### Work instruction
Take the listing below and output it exactly, with no images.

### Information supplied
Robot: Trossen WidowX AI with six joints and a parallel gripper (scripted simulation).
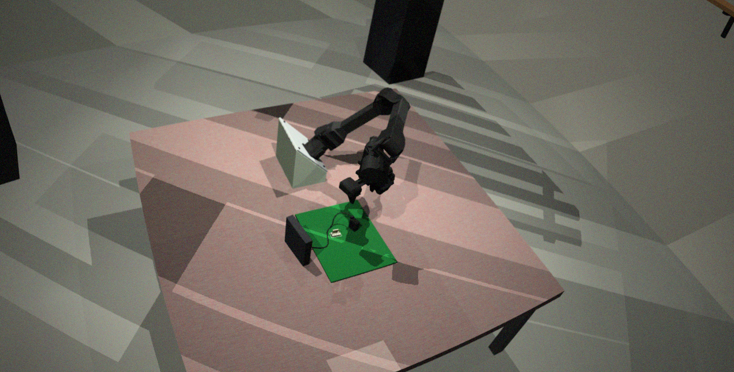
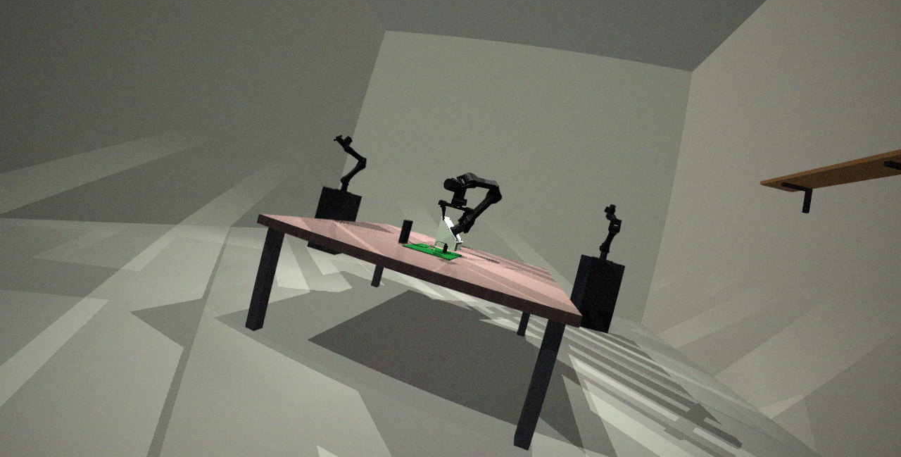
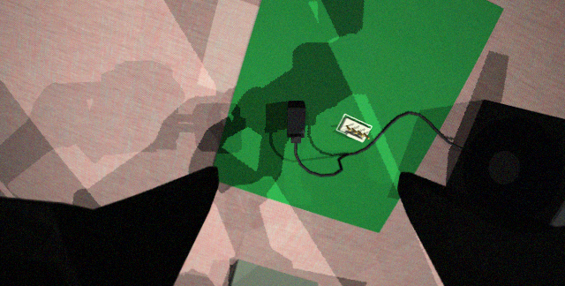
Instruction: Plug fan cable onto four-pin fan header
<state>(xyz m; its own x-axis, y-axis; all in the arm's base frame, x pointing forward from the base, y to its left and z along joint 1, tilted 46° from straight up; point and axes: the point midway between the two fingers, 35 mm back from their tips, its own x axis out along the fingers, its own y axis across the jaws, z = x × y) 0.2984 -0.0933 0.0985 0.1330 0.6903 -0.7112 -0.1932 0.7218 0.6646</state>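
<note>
The dark fan plug lies 1 cm behind my gripper tip and 14 cm below it. Also, from my gripper tip: black fan (21 cm to the right, 11 cm below); then green board (2 cm ahead, 5 cm to the right, 18 cm below); then white four-pin header (1 cm behind, 7 cm to the right, 17 cm below).
</note>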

### Solution to this exercise
Robot: Trossen WidowX AI with six joints and a parallel gripper (scripted simulation).
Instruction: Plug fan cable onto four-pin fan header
<state>(xyz m; its own x-axis, y-axis; all in the arm's base frame, x pointing forward from the base, y to its left and z along joint 1, tilted 46° from straight up; point and axes: the point midway between the two fingers, 35 mm back from their tips, its own x axis out along the fingers, its own y axis across the jaws, z = x × y) 0.2984 -0.0933 0.0985 0.1330 0.6903 -0.7112 -0.1932 0.7218 0.6646</state>
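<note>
The dark fan plug lies 1 cm behind my gripper tip and 14 cm below it. Also, from my gripper tip: black fan (21 cm to the right, 11 cm below); then green board (2 cm ahead, 5 cm to the right, 18 cm below); then white four-pin header (1 cm behind, 7 cm to the right, 17 cm below).
</note>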

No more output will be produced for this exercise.